= Operation Resurrection =

1958 planned French military operation

Operation Resurrection was a planned military operation of the French Army in 1958 that sought to take over Paris, the capital of France, to force the return of Charles de Gaulle to head the government. Masterminded by General Jacques Massu, the operation was to be preceded by Opération Corse in which French Army paratroopers took over Corsica. The operation was cancelled after French politicians immediately arranged for de Gaulle's return to power.

==Background==
General Charles de Gaulle headed the Free French Forces, which resisted Nazi Germany during World War II and became a national and military hero.
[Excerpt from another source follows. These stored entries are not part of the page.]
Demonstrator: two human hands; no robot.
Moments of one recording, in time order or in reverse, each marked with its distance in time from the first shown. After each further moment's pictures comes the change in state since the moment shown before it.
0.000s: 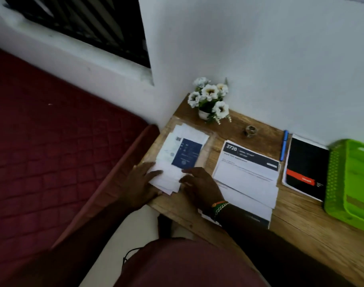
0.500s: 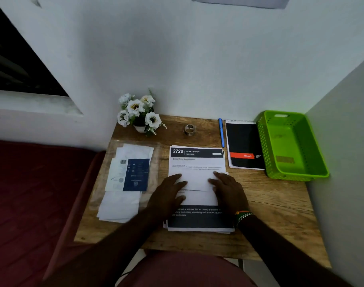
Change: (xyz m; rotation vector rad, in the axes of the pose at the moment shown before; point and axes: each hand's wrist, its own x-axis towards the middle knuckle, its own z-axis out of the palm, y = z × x) left_hand 0.107 0.157 0.091 -0.082 -0.365 0.226; right_hand -0.142 0.115 -0.068 -0.344 0.154 0.628
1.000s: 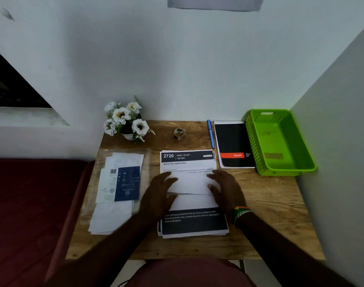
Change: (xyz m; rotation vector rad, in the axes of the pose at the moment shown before) left_hand 0.013 0.004 -0.011 -0.047 0.129 -0.030; right_hand 0.006 -0.002 -0.023 0.218 0.042 0.179
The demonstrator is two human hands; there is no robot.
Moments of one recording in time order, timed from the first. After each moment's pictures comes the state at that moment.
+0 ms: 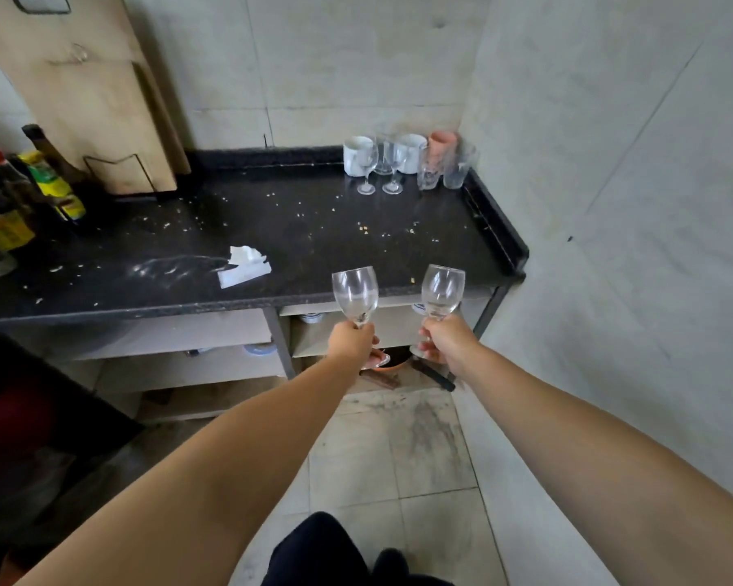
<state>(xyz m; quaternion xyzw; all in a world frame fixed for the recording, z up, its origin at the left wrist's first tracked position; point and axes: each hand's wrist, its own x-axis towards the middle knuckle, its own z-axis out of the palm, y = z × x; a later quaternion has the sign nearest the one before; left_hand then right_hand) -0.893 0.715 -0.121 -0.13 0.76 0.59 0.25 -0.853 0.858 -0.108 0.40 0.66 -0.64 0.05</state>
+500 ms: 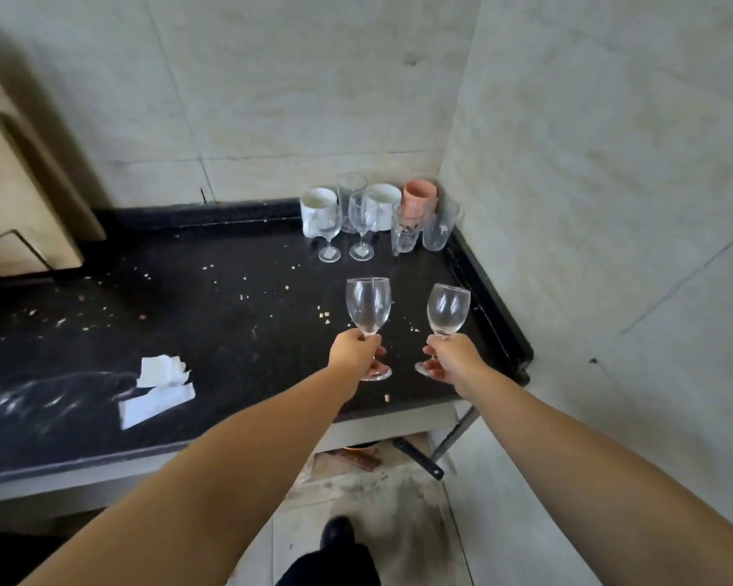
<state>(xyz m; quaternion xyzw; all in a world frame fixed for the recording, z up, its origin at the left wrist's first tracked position) -1.117 0.858 -0.125 -0.07 0.76 0.58 0.29 -1.057 1.002 -0.115 0.43 0.64 -0.64 0.03</state>
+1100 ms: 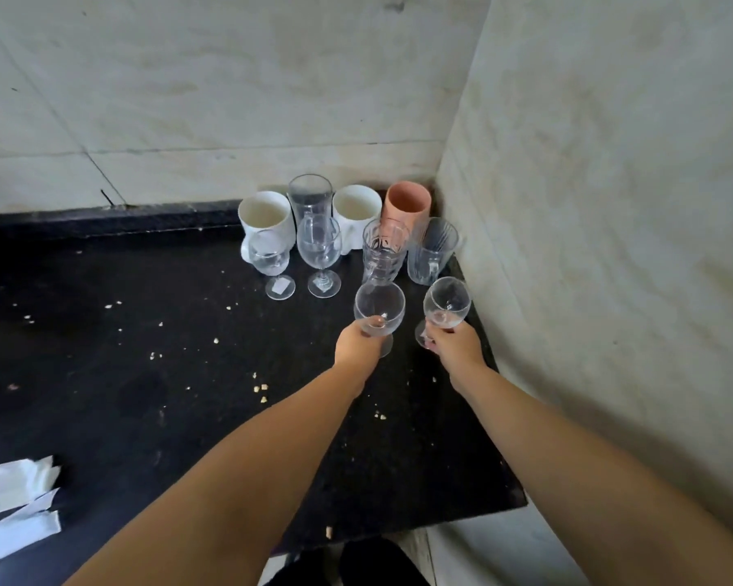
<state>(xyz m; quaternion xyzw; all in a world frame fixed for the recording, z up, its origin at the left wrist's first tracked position) -1.274 1.015 -0.170 -0.12 0.74 0.59 0.29 -1.234 1.151 -0.173 0.42 0.67 -0.61 -0.02</state>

Upon the liberation of France in 1944, de Gaulle became the French prime minister in a provisional government, but disagreements and political conflicts prompted him to quit and to retire from the military and politics in 1946.
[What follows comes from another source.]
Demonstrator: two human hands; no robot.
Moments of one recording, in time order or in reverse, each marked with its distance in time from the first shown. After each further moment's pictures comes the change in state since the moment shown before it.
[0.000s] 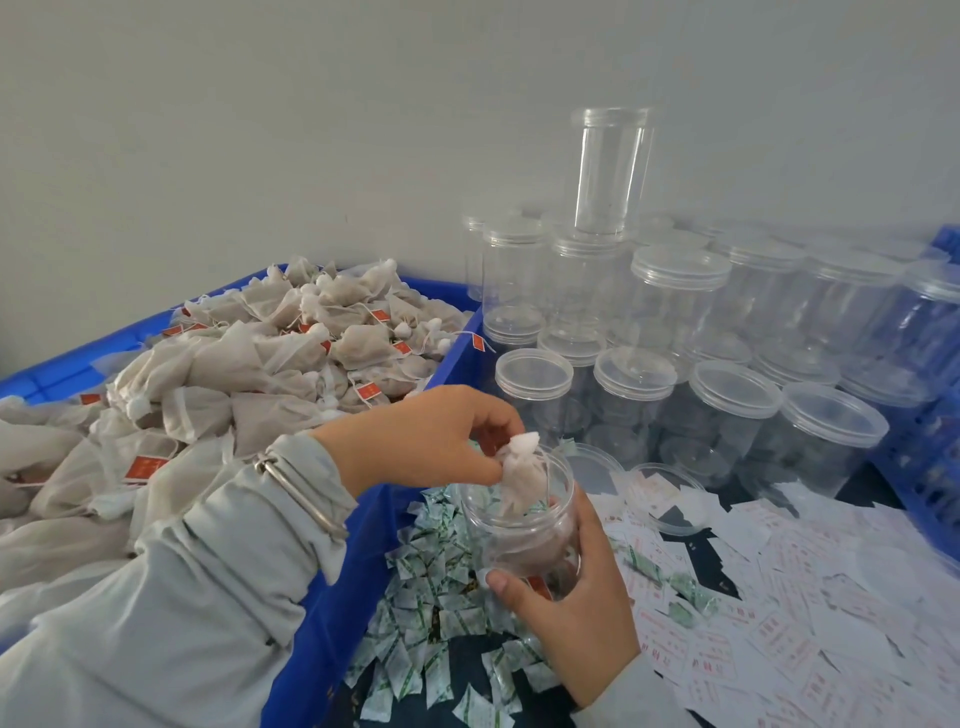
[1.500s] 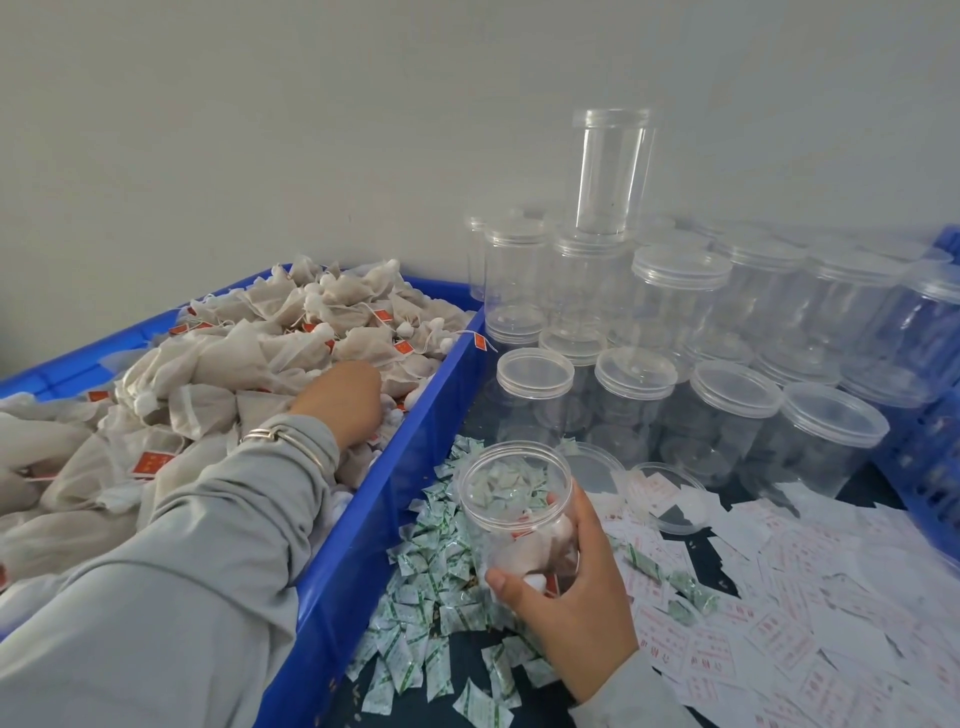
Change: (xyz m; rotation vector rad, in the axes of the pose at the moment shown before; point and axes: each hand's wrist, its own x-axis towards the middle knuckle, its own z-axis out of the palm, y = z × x) left_hand 0.014 -0.096 -0.025 0.569 0.366 -0.661; right_hand -0.005 -0.014 0.001 0.000 0.014 0.063
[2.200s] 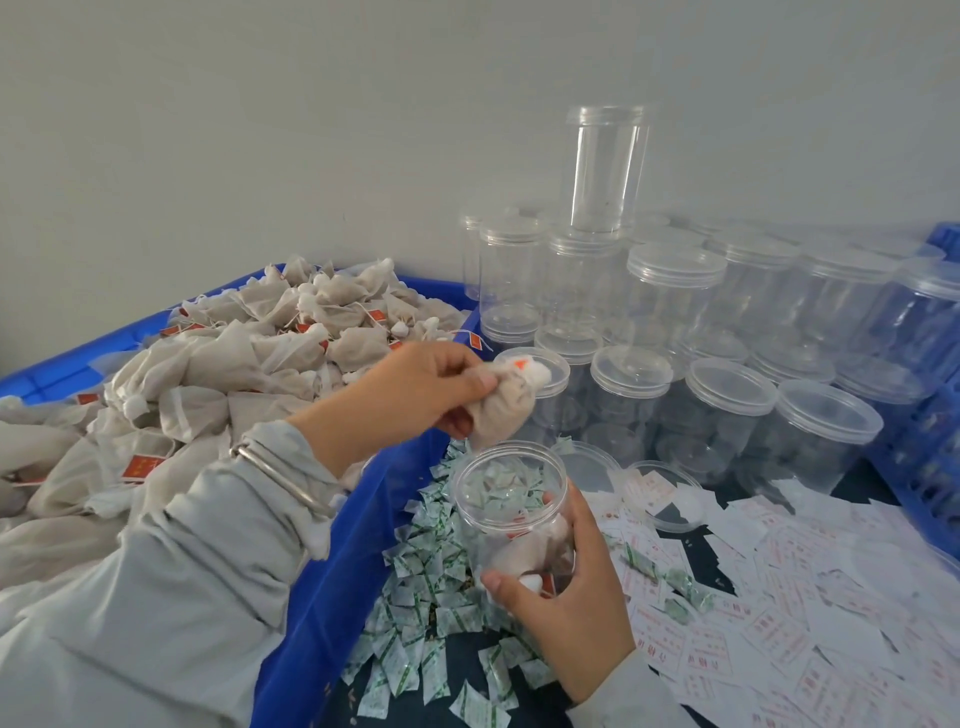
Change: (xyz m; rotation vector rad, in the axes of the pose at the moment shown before) left_hand -0.052 0.058 -0.042 -1.086 -0.275 0.358; right_hand 0.003 0.007 0.001 0.021 0.017 -0.026
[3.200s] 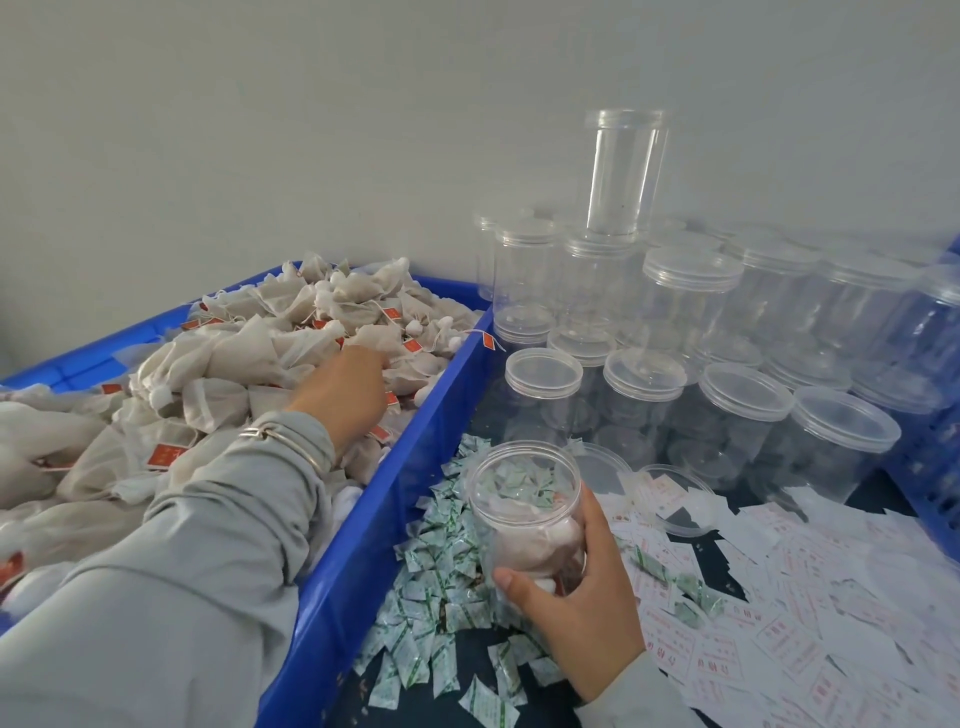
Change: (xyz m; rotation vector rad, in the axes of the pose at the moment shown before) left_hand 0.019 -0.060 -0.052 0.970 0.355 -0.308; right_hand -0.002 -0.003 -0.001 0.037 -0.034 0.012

A decade later, the ensuing political conflicts of the French Fourth Republic, aggravated by the outbreak of the Algerian War and economic discontent, led to popular revolts against the government, which was headed by fractious political parties. The government's policy on Algeria angered the millions of French settlers, army officers and right-wing politicians in France. French Army generals in both Paris and Algiers began exerting pressure on French politicians to return de Gaulle to a position of power.

==Planned operation==
Revolts and riots broke out in 1958 against the French government in Algiers, which prompted General Jacques Massu to create a French settlers' committee to demand the formation of a new national government under de Gaulle, who was a national hero and had advocated a strong military policy, nationalism and the retention of French control over Algeria. Massu, who had gained prominence and authority when he ruthlessly suppressed Algerian militants, famously declared that unless de Gaulle was returned to power, the French Army would openly revolt. Massu and other senior generals had covertly planned the takeover of Paris with 1,500 paratroopers by preparing to take over airports with the support of French Air Force units. Armored units from Rambouillet prepared to roll into Paris.
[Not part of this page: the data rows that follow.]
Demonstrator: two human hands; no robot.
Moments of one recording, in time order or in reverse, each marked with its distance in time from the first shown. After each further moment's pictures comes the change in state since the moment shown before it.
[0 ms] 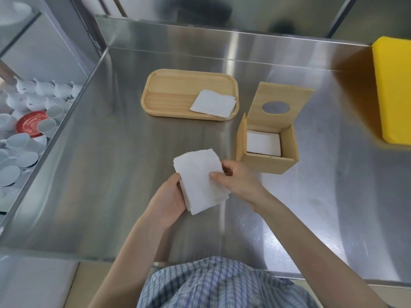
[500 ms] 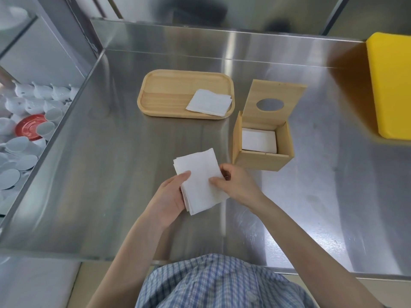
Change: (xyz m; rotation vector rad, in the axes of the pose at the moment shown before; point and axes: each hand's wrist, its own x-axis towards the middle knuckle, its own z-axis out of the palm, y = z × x) left_hand 0.000 -0.006 0.001 0.047 -0.026 0.017; right_hand -0.001 0.019 -0.001 -0.119 0.030 -0.033
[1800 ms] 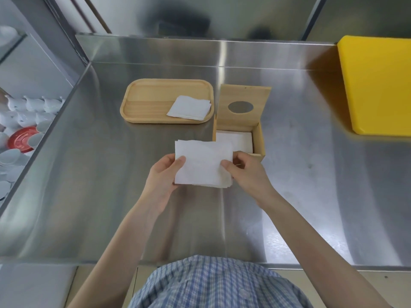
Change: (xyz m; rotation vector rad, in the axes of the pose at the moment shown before) left_hand 0.004 0.015 0.062 0.261 0.232 0.237; right_hand -0.023 0.017 -0.063 0.174 0.216 -0.028
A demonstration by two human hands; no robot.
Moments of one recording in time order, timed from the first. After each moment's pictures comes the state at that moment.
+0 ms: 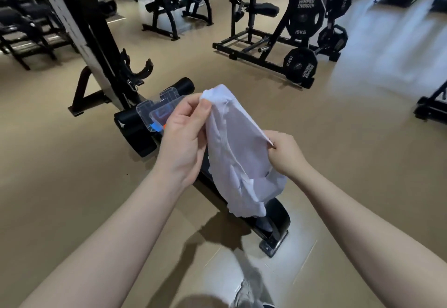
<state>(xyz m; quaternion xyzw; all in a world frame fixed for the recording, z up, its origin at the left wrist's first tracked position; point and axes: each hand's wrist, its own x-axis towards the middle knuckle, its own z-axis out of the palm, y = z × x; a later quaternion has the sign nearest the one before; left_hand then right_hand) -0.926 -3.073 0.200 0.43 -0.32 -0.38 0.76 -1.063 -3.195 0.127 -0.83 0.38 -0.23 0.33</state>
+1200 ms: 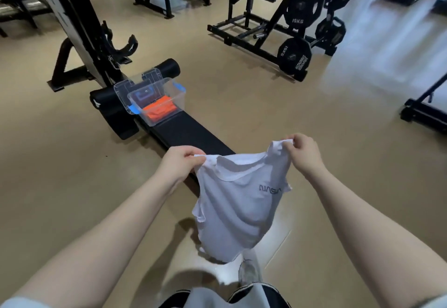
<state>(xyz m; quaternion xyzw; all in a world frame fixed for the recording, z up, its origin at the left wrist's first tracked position) -0.944 -3.118 0.078 0.76 -0.32 -0.35 0.44 -1.166 -3.291 0.057 -0.74 0.54 -0.23 0.32</state>
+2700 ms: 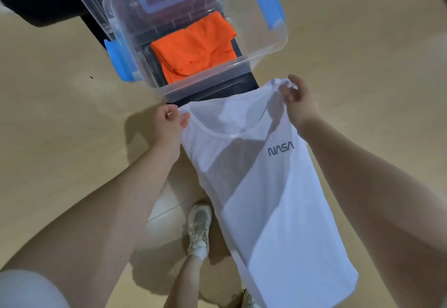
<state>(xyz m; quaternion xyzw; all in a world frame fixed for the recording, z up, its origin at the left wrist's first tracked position) -0.516 -3.420 -0.322 0.75 0.17 -0.32 0.56 -0.649 -3.627 -0.308 -0.70 0.53 -0.02 0.48</state>
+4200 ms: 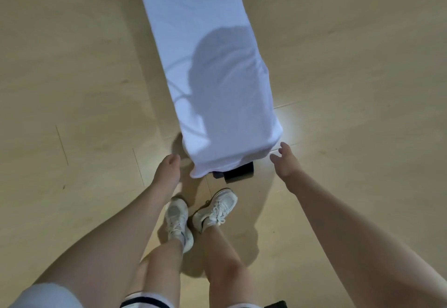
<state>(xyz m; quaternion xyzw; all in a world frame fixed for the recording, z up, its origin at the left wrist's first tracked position) -1.032 -3.244 -0.353 0.78 0.23 -0.45 0.37 -1.151 -3.481 -0.341 -0.63 0.54 0.26 0.49</state>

On 24 May, French paratroopers from the Algerian corps landed on Corsica and took the French island in a bloodless action, Opération Corse. Operation Resurrection would be implemented if de Gaulle was not approved as leader by the French Parliament, if he asked for military assistance to take power, or if any organised attempt by the French Communist Party to seize power or to stall his return needed to be thwarted.

==Aftermath==
On 29 May 1958, French politicians agreed upon calling on de Gaulle to take over the government as prime minister. The French Army's willingness to support an overthrow of the constitutional government was a significant development in French politics. With Army support, de Gaulle's government terminated the Fourth Republic and drew up a new constitution proclaiming the French Fifth Republic in 1958.